Flowers weren’t all that the women brought home in the wagon.  They drove south to the other end of Easton to visit Evelina’s mother, Hannah Gilmore, at the Gilmore farm, where they picked up the horseradish and caraway roots and “some few plants.”   That Evelina and Orinthia had time to sew after all that riding around says a lot about their stamina and work ethic.

April 21, 1851

 

Doctor

1851

Monday April 21st  I have ripped my blue & orange

Delaine dress & washed & ironed it ready to make over

It was quite pleasant this morning & Jane got her

clothes all dried but this afternoon & evening it storms

again. Frank has been unwell for a few days

with his throat & headache.  Dr Swan called & I paid

him 50 cts.  Mrs S Ames sick and had the Doctor

Frank helped me set out some rhubarb roots

A sunny morning sent Evelina out of doors and into her garden, which must have been muddy after all the recent rain.
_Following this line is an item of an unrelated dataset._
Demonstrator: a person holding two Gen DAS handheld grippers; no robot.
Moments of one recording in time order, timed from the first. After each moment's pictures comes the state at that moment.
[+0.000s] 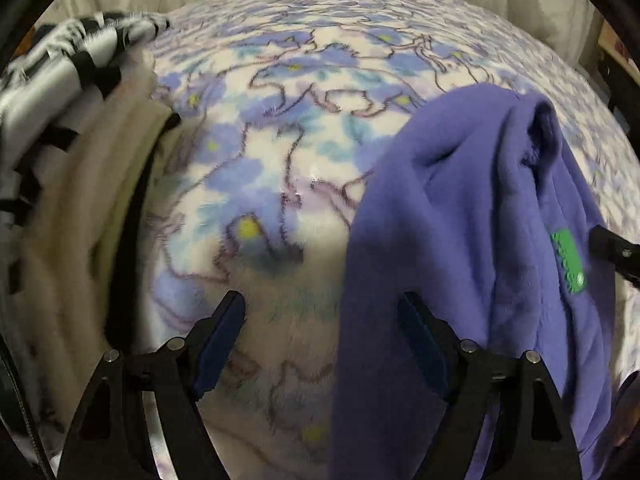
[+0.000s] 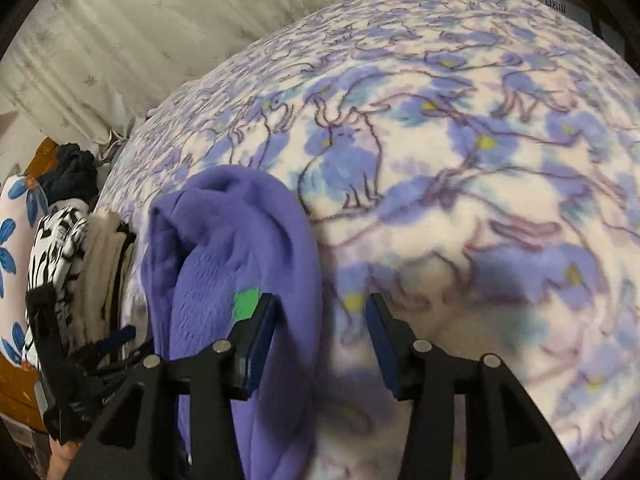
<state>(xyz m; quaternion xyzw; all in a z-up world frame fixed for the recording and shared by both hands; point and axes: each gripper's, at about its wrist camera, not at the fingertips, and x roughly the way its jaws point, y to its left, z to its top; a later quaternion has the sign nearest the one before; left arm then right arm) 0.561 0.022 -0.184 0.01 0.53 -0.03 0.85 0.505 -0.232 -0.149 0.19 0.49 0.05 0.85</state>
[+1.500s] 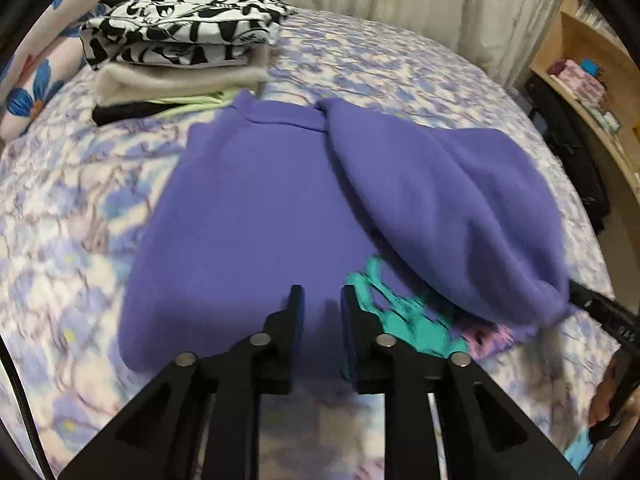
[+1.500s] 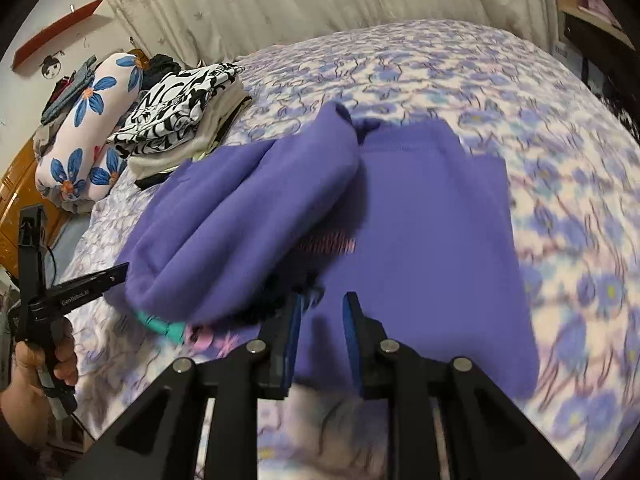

With the help of son Frank Morton, she put in some rhubarb.  Nearby, Jane McHanna hung the Monday wash and managed to get it dry before more wet weather arrived in the afternoon.

Frank had been unwell, as had Sarah Lothrop Ames next door and each had a call from a doctor. In those days, doctors would typically call on patients in their homes. Physicians kept offices, of course (usually in their own homes,) but generally treated people by traveling to them rather than the other way around. This practice was commonplace well into the 20th century.

Dr. Caleb Swan was Evelina’s physician of choice.  Besides being generally considered quite competent, Swan was “suave, genial and agreeable.”*  His bedside manner must have been calm and attentive. He had studied at Harvard and then apprenticed under a practicing physician, apprenticeships being standard training regimen at that time. A popular man in town, he was involved occasionally with local and state politics.  “Intensely opposed to the Know Nothing” party, he was a “pronounced anti-slavery man.”* He had a large family, and four of his sons became physicians like him.

Elsewhere in the world of shovels, Old Oliver oversaw work on a shop they kept in Bridgewater, where men were “sleighting the roof.”  Slate was the preferred roof material for owners who were concerned with the possibility of fire.